LVII

La première âme venue ne peut pas porter le bonheur. Il y a le courage du bonheur, comme il y a le courage du malheur. Peut-être faut-il plus de force pour continuer d'être heureux que pour continuer à être malheureux; car l'attente de ce qu'il n'a pas encore donne plus de joie au coeur qui n'est pas sage que la pleine possession de tout ce qu'il a désiré. C'est du sommet d'un bonheur permanent qu'on voit le mieux les désirs de ce coeur qui semble ne pouvoir se nourrir que de crainte ou d'espoir, et qui a tant de mal à se nourrir de ce qu'il a, alors même qu'il a tout.

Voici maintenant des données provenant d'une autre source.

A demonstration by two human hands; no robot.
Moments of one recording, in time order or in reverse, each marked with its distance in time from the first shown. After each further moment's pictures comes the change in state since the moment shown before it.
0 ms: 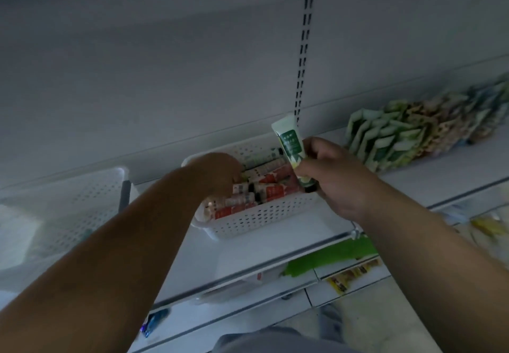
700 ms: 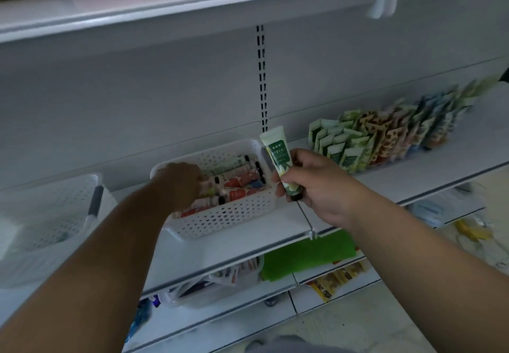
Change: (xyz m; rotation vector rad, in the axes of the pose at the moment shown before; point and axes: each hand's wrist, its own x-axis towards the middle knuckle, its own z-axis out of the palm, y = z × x) left_hand -0.027 0.027 0.000 0.143 0.194 -0.201; right_hand -0.031 -0.001 -0.057 0.048 -0.053 0.009
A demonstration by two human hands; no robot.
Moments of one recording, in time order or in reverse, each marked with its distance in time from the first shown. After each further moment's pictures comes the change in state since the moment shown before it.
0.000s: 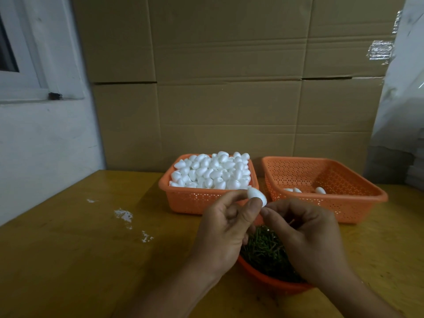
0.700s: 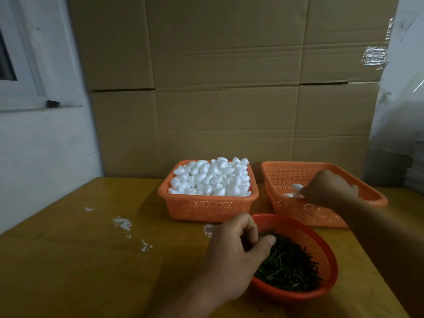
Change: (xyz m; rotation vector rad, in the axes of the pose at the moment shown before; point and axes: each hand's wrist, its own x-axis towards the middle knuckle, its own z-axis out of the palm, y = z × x) left_hand -0.009 -0.010 0.003 0.331 -0.070 0.081; right_hand 0.133 0.104 -0.053 -0.956 -0.186 0.640
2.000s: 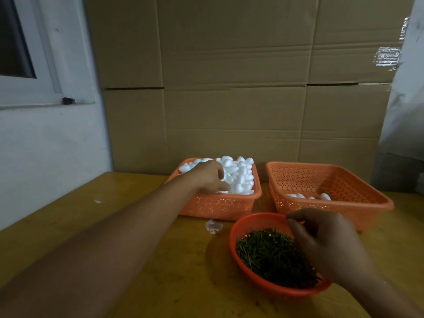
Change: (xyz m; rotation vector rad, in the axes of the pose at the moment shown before) left_hand 0.138 -0.015 -0.080 1.034 -0.200 -0.361; right_hand -0.151 0.003 0.002 0.451 0.132 -0.481
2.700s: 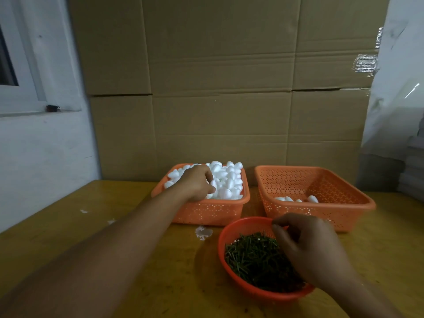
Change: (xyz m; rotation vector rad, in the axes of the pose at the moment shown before) left_hand 0.012 -0.003 0.016 -0.240 0.102 -0.036; right_hand -0.002 0.003 0.003 -0.025 -0.036 0.016
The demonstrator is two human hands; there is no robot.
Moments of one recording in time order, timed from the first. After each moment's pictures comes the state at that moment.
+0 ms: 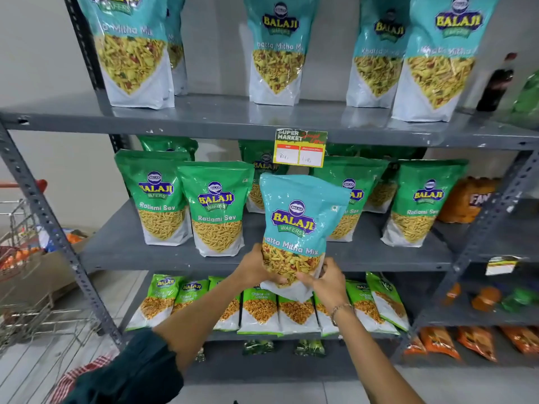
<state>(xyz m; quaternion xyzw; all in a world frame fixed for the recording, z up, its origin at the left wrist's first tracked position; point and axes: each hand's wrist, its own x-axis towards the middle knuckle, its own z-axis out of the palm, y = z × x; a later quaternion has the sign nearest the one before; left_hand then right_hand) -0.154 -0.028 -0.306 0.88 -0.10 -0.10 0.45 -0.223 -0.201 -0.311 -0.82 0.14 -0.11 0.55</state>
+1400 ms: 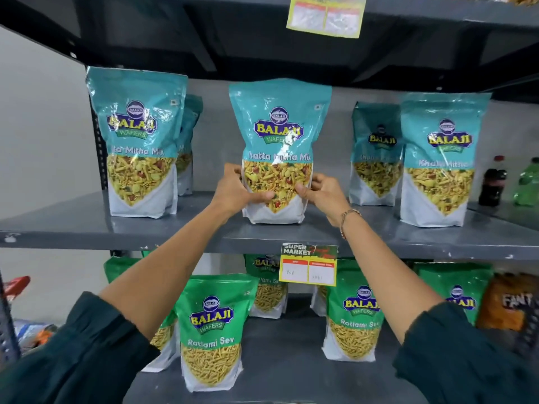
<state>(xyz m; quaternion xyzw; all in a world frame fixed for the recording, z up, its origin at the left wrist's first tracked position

On voit souvent des êtres forts et pleins de prudence morale, vaincus par le bonheur. N'y trouvant pas tout ce qu'ils y cherchaient, ils ne le défendent ni ne le retiennent avec l'énergie qu'il faudrait toujours déployer dans la vie. Ah! qu'il faut être sage, pour ne plus s'étonner que le bonheur apporte aussi de la tristesse, et pour que cette tristesse ne nous incline pas à croire que nous ne possédons pas encore le bonheur véritable! Ce qu'on trouve de meilleur dans le bonheur, c'est la certitude qu'il n'est pas une chose qui enivre, mais qui fait réfléchir. Il est plus accessible et il devient moins rare, une fois qu'on a appris que le seul don qu'il laisse à l'âme qui sait en profiter; c'est un élargissement de conscience qu'elle n'aurait point trouvé ailleurs. Il est plus important pour l'âme humaine de savoir la valeur d'un bonheur que d'en jouir. Il est nécessaire de savoir bien des choses pour aimer longtemps le bonheur; il est indispensable d'en savoir bien davantage pour reconnaître qu'au sein d'un bonheur sans orage la partie fixe et stable de toute félicité se trouve uniquement dans cette force, qui, tout au fond de notre conscience, pourrait nous rendre heureux au sein du malheur même. Vous ne pouvez vous dire heureux que lorsque le bonheur vous a aidé à gravir des hauteurs d'où vous pouvez le perdre de vue, sans perdre en même temps votre désir de vivre.